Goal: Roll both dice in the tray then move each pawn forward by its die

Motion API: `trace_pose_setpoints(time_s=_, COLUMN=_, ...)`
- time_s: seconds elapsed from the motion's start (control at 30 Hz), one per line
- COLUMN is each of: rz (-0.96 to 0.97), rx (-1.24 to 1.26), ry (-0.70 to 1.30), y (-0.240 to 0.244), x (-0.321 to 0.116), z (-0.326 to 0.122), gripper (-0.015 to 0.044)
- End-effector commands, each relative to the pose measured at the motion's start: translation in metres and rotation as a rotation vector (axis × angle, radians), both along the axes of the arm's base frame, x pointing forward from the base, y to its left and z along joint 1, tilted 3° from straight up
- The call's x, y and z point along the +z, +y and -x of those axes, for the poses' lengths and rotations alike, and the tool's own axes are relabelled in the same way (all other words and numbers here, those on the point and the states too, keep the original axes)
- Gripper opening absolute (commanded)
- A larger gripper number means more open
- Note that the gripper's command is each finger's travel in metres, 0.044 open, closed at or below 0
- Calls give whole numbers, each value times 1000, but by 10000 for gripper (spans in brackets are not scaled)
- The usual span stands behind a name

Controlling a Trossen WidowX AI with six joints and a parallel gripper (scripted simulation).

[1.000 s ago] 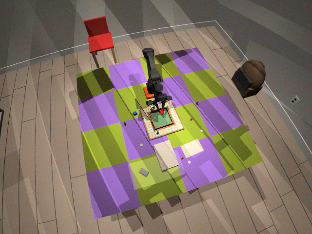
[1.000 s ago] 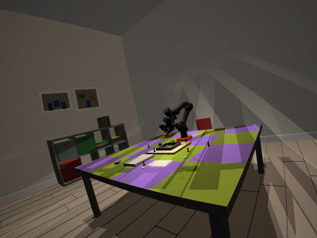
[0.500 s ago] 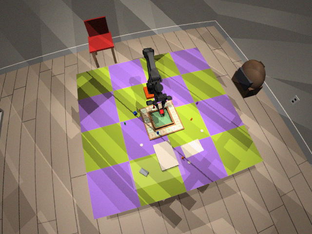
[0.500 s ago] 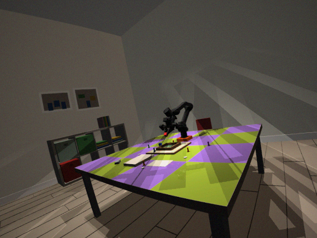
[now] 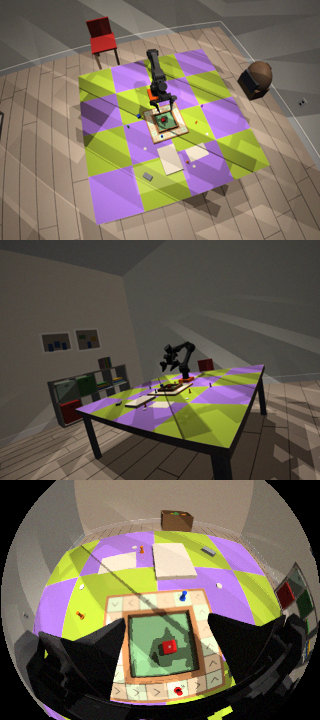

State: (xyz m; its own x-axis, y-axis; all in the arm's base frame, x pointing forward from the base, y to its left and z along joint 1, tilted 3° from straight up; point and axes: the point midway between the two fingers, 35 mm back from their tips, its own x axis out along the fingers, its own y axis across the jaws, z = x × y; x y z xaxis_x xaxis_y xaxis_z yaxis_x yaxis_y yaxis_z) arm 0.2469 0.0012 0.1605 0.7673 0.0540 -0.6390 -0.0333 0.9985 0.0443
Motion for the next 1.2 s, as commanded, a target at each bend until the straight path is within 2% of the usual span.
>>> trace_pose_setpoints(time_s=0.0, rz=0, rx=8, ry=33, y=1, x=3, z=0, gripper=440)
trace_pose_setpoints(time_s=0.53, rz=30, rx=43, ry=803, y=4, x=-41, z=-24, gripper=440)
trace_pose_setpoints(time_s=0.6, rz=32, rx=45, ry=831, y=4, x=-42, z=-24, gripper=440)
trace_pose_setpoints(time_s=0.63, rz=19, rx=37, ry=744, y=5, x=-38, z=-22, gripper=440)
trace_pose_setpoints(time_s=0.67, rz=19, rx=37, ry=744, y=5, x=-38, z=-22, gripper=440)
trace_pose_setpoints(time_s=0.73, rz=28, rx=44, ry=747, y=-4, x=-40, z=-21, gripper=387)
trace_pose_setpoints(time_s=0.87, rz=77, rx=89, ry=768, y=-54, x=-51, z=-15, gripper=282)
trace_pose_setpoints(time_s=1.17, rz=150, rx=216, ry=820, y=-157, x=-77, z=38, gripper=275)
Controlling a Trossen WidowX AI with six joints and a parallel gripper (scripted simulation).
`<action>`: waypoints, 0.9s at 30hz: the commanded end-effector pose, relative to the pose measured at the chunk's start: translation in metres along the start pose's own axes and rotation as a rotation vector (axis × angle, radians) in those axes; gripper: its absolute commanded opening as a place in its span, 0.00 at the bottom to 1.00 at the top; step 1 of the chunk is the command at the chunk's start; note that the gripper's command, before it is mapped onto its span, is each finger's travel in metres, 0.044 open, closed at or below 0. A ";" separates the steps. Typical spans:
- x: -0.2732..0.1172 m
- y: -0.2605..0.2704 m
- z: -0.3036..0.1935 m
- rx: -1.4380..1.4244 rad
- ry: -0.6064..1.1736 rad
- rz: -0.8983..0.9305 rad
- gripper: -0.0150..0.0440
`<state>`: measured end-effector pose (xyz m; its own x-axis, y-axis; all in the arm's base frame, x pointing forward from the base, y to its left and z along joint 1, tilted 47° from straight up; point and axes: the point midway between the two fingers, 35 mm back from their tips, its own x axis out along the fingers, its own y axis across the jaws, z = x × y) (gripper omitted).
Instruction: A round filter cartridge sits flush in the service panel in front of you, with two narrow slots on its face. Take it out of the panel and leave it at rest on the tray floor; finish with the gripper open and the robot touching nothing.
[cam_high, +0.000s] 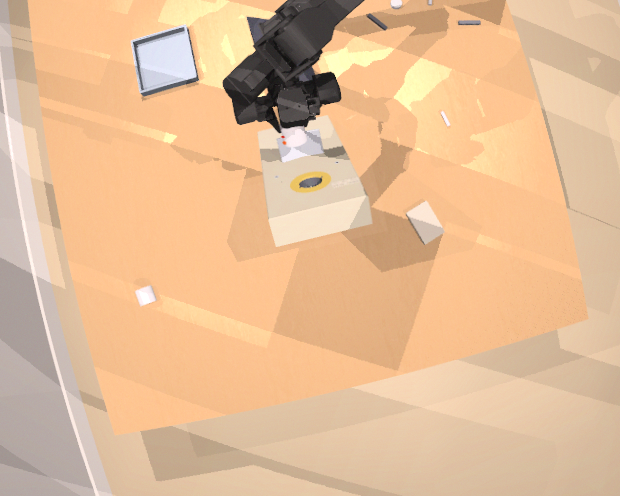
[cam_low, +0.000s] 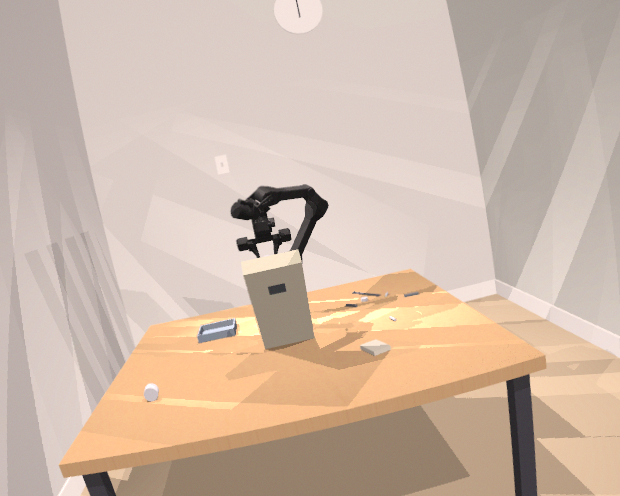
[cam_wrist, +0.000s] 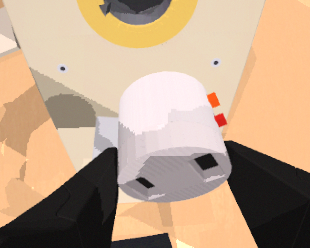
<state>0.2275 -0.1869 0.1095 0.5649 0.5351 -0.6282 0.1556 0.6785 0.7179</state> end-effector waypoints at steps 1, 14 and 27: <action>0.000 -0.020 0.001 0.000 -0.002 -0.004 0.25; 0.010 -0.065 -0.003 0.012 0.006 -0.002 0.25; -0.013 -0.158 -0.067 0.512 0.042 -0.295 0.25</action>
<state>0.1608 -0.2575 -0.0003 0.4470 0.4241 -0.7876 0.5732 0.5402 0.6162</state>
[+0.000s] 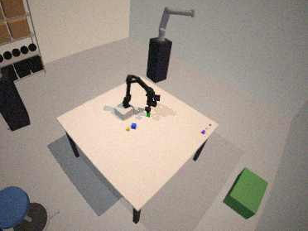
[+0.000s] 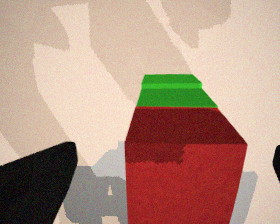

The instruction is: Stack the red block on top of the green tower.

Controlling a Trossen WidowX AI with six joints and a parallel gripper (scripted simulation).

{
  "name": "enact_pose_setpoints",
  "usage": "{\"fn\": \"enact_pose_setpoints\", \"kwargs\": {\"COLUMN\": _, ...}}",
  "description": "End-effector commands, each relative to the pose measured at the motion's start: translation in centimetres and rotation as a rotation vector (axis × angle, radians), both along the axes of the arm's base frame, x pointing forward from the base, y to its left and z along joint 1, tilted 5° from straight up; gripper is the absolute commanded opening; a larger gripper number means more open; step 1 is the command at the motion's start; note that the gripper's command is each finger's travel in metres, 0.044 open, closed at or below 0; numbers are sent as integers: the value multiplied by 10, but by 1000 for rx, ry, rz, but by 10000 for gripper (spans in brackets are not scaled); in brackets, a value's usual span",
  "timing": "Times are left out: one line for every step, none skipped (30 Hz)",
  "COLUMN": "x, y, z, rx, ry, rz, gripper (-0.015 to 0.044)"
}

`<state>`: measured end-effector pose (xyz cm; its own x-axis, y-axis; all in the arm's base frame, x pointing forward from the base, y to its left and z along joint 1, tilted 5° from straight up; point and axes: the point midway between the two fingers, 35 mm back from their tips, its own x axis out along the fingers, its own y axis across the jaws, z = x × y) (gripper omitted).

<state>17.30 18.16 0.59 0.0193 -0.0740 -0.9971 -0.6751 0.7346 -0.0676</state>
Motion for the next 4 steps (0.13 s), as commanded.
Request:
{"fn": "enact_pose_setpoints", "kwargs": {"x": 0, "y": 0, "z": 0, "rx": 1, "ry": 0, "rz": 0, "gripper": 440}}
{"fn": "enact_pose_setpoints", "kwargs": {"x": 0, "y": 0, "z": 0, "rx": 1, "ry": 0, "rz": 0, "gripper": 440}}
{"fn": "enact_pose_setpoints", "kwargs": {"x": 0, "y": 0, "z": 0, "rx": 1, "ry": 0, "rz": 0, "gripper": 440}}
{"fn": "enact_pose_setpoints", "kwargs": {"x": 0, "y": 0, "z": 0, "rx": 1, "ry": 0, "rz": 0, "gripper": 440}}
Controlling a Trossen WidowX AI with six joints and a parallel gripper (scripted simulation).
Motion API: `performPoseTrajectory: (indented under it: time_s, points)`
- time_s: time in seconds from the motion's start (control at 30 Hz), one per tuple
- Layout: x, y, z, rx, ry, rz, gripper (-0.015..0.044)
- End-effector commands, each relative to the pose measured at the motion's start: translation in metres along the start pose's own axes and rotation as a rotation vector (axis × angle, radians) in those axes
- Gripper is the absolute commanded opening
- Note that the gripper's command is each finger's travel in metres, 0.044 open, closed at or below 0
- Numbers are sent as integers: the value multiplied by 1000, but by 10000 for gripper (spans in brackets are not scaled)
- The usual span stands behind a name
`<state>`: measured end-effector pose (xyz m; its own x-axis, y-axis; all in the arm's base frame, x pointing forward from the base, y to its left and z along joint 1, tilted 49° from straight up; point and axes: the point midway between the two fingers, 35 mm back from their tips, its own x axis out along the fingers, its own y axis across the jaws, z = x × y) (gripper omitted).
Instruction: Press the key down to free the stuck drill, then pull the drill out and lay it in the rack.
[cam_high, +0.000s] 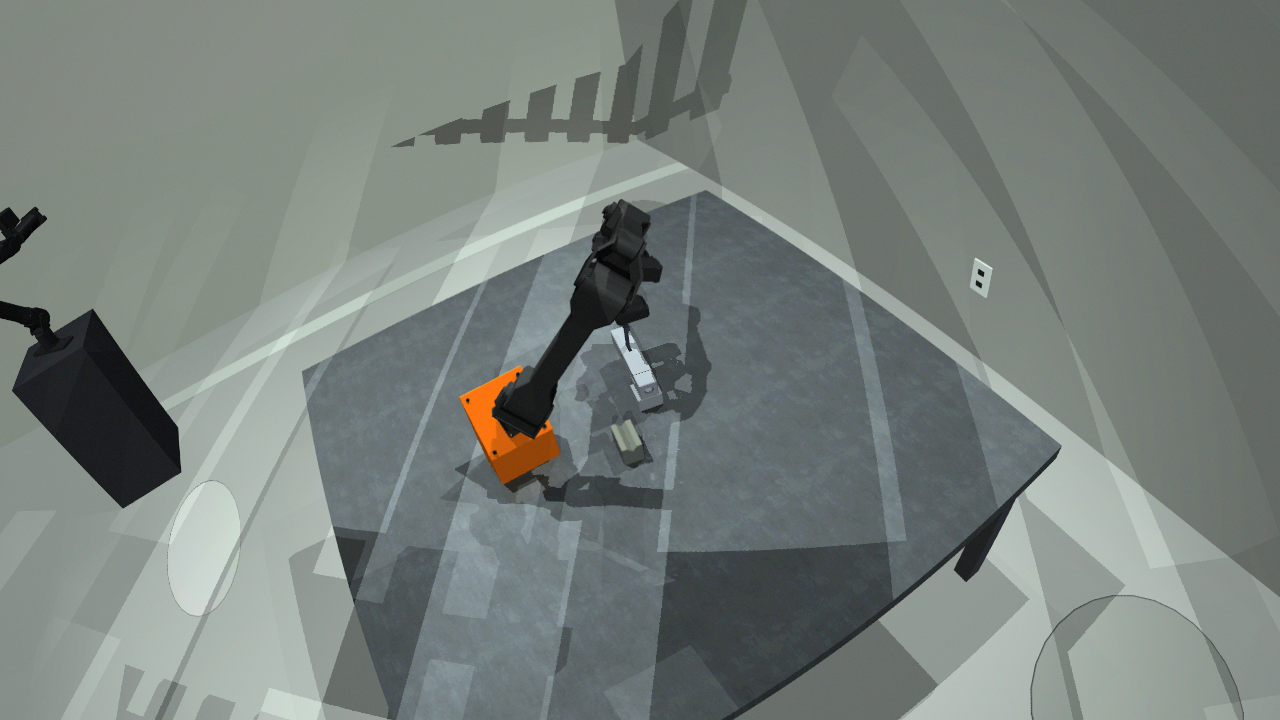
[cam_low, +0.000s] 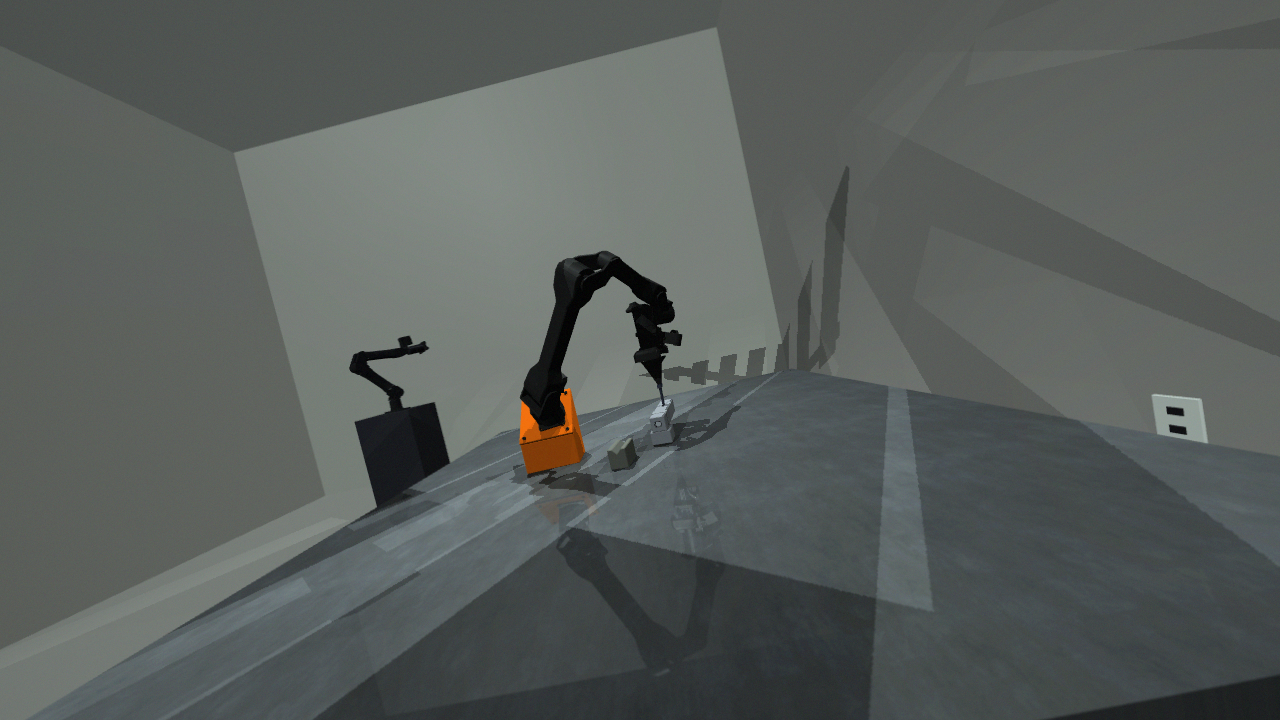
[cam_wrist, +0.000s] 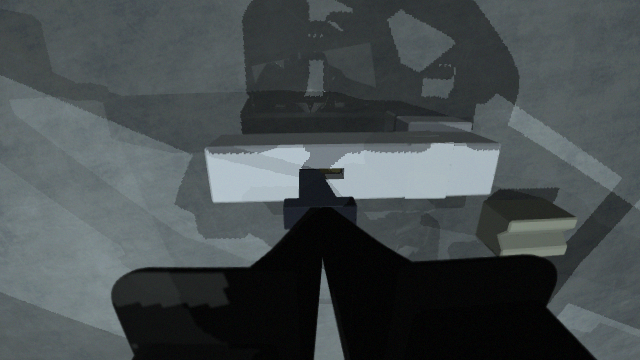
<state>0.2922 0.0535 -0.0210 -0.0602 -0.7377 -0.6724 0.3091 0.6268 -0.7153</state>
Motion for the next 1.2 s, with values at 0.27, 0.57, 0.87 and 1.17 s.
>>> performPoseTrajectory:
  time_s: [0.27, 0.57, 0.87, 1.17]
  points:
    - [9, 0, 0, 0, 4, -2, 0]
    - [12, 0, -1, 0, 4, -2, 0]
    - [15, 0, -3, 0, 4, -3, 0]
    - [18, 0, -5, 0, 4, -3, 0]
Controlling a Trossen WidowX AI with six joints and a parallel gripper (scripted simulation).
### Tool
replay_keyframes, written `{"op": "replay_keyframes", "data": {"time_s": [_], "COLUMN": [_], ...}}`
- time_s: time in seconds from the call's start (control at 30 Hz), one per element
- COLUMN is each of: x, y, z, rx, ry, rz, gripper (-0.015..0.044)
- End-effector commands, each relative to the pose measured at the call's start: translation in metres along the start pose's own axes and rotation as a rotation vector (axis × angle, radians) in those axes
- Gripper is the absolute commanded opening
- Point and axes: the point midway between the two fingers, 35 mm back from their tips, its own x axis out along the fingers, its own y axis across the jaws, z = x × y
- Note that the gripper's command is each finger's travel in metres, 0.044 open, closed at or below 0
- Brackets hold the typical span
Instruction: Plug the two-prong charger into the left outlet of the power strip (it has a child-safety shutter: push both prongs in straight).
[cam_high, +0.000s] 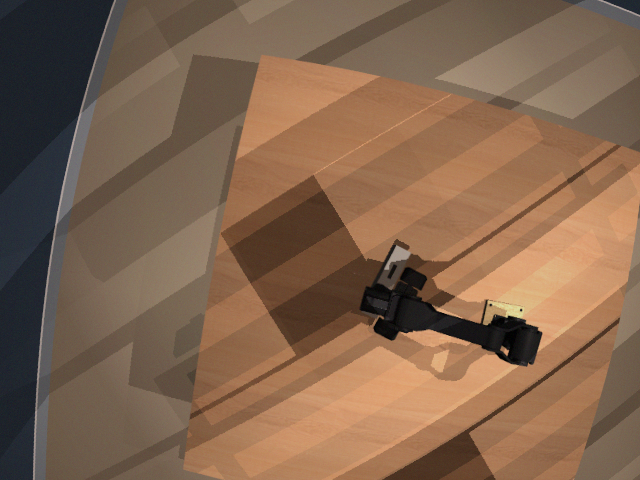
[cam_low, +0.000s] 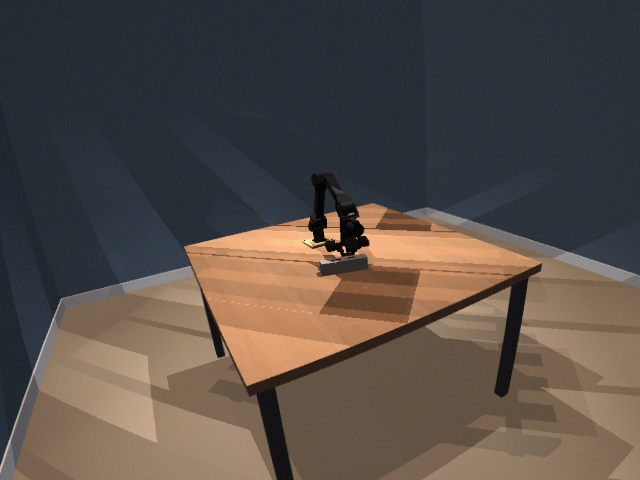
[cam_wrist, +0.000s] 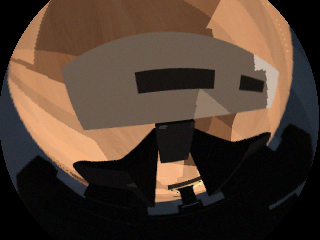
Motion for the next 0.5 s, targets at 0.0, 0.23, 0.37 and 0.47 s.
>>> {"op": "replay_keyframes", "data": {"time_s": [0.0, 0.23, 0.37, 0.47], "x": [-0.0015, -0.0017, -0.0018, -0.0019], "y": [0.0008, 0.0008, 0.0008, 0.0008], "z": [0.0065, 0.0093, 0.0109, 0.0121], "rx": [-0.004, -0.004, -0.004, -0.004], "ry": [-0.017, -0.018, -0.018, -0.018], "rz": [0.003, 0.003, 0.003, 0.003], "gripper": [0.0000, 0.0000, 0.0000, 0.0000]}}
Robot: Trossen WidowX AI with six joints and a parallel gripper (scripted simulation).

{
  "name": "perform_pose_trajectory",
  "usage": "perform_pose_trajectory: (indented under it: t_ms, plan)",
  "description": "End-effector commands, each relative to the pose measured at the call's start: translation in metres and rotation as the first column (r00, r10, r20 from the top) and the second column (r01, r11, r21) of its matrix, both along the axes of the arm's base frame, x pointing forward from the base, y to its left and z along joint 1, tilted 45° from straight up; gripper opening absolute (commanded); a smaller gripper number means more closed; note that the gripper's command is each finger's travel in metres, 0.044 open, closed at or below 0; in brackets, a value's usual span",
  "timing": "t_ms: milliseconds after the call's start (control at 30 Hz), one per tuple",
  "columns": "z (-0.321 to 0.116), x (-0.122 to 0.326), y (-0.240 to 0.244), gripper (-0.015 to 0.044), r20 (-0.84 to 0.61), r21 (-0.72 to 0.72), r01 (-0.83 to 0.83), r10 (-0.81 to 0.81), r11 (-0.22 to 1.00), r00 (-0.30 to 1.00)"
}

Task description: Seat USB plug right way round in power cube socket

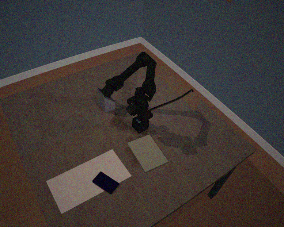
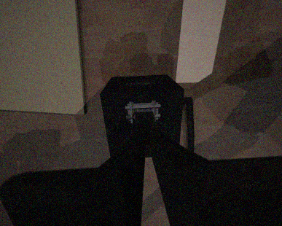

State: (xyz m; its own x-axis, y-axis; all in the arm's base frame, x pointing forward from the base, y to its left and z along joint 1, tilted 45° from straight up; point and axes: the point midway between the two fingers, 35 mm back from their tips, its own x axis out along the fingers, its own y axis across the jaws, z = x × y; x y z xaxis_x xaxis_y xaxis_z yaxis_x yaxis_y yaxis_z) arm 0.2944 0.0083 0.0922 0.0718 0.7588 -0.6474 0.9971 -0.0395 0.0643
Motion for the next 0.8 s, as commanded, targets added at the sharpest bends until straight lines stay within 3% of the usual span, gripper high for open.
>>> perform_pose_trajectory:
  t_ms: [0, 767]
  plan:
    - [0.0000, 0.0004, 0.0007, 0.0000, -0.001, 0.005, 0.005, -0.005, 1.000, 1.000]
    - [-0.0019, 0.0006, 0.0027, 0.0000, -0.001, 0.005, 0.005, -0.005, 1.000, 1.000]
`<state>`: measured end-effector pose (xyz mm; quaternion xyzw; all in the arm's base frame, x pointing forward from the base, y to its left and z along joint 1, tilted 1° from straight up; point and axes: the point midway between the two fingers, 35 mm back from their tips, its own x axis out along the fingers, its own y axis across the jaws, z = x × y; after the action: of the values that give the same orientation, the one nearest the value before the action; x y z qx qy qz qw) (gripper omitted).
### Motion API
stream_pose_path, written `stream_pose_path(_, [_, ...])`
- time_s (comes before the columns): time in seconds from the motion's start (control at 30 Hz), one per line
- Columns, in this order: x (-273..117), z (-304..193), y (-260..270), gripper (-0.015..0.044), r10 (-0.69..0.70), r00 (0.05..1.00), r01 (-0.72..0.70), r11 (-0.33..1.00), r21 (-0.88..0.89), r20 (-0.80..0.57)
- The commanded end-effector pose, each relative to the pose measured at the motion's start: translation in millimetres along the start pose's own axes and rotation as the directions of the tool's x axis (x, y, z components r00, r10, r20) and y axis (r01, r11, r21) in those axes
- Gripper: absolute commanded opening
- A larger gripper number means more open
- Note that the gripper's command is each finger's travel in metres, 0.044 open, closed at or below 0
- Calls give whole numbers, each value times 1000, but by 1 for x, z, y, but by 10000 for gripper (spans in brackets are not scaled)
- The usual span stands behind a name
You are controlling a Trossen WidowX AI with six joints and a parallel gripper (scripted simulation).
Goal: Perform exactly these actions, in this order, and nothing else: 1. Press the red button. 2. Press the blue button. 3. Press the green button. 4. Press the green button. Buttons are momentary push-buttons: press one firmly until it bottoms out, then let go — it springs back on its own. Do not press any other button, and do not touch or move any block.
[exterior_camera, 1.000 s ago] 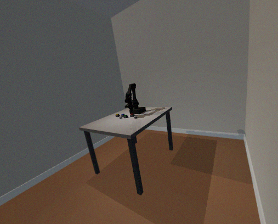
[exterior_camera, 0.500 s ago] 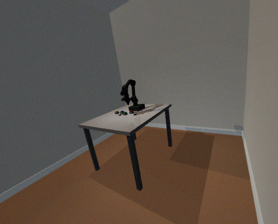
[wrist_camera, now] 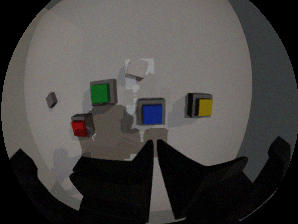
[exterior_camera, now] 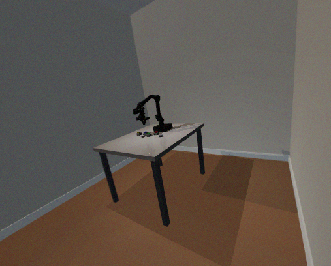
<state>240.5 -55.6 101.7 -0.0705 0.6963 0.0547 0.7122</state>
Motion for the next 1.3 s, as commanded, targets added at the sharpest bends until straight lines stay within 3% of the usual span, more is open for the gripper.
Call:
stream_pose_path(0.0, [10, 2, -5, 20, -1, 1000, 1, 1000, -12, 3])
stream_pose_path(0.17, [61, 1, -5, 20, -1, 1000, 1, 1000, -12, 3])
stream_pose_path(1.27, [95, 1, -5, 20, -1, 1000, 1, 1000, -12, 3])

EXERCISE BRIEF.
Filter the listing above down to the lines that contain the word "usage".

RESULT FOR THIS EXERCISE.
  "usage": "{\"fn\": \"enact_pose_setpoints\", \"kwargs\": {\"COLUMN\": _, ...}}",
  "usage": "perform_pose_trajectory: (indented under it: t_ms, plan)",

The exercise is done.